== EXERCISE INSTRUCTIONS ==
For each line in the data below that has the word "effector", copy that line.

== Stored dataset items ==
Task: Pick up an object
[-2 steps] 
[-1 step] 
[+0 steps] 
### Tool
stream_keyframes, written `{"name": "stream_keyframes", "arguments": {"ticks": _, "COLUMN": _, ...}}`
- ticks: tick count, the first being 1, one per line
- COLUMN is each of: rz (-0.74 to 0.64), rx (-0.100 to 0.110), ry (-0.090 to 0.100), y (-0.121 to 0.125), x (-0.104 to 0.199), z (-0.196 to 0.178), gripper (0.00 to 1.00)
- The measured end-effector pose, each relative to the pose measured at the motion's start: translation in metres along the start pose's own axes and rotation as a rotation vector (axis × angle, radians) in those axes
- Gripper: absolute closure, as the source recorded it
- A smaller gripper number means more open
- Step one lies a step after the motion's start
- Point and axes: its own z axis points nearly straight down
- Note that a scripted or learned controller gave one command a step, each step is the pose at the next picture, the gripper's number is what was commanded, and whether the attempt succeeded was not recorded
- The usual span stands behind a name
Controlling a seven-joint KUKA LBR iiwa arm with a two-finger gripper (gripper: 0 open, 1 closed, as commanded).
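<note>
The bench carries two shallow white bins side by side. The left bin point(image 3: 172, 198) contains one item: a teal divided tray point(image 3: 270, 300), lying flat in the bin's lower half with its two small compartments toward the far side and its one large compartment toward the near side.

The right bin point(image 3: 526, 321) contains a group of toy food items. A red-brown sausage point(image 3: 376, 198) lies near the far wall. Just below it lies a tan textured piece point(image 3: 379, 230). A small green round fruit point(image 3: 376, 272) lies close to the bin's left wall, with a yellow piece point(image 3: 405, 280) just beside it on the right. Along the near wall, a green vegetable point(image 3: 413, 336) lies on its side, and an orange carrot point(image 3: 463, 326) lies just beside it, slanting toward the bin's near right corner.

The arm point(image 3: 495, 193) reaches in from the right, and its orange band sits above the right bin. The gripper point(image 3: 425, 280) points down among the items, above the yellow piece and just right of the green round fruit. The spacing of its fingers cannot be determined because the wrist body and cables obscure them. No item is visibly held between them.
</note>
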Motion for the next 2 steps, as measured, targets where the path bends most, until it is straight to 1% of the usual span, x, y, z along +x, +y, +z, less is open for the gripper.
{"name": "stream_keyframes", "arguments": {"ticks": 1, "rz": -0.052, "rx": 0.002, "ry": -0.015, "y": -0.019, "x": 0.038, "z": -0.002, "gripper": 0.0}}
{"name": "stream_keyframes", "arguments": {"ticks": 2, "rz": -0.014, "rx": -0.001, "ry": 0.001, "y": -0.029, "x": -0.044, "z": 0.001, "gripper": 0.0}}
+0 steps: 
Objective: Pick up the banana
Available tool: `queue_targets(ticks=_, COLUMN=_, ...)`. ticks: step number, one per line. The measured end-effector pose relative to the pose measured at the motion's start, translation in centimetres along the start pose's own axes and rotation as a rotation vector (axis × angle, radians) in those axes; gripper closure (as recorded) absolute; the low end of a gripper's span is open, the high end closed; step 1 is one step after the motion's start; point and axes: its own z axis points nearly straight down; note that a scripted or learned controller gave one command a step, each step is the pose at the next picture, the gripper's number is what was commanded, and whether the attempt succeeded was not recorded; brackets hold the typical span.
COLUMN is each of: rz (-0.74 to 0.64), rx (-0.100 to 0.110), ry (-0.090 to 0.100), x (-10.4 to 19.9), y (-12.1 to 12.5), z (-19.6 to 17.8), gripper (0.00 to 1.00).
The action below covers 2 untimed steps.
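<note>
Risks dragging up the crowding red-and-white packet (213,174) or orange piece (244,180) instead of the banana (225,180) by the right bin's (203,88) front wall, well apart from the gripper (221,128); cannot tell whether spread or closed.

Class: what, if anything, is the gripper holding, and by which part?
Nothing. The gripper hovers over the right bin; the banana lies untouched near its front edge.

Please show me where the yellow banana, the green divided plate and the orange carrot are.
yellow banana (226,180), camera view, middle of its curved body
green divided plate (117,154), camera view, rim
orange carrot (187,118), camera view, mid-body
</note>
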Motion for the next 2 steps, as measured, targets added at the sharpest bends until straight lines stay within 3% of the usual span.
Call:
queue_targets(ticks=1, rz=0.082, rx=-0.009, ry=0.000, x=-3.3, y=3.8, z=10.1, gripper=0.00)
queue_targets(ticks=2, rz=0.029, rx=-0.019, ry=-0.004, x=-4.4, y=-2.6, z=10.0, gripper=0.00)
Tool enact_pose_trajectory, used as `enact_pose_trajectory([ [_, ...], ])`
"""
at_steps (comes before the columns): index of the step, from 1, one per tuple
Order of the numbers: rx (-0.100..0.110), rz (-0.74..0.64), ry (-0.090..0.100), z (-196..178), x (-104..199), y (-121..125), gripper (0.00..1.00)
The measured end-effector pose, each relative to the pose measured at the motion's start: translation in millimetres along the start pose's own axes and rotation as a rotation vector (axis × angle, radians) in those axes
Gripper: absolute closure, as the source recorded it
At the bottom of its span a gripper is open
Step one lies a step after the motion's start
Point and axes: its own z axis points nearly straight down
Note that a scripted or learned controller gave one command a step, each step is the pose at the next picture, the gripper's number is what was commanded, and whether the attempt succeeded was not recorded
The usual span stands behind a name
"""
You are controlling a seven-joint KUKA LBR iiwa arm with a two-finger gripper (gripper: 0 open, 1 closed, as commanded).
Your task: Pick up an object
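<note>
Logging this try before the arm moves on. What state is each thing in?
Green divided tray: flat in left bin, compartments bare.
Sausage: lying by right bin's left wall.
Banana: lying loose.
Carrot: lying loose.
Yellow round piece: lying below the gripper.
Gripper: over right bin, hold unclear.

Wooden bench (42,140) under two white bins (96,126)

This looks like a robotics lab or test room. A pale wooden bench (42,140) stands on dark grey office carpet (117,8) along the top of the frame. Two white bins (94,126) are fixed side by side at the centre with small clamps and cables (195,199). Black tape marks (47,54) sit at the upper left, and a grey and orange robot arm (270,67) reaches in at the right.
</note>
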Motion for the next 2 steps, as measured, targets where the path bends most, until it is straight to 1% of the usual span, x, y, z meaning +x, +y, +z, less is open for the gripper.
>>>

== ANSWER SPACE ==
- The measured end-effector pose, each relative to the pose measured at the motion's start: translation in metres along the start pose's own axes and rotation as a rotation vector (axis × angle, radians) in those axes
Available tool: `queue_targets(ticks=_, COLUMN=_, ...)`. ticks: step number, one per line. The measured end-effector pose relative to the pose measured at the motion's start, translation in centimetres along the start pose's own axes and rotation as a rotation vector (axis × angle, radians) in those axes; gripper closure (as recorded) absolute; the low end of a gripper's span is open, the high end closed; step 1 is one step after the motion's start; point and axes: its own z axis points nearly straight down; note that a scripted or learned controller gave one command a step, each step is the pose at the next picture, the gripper's number is what was commanded, and whether the attempt succeeded was not recorded; brackets hold the typical span.
The measured end-effector pose, each relative to the pose measured at the motion's start: translation in millimetres along the start pose's own axes and rotation as a rotation vector (axis × angle, radians) in those axes

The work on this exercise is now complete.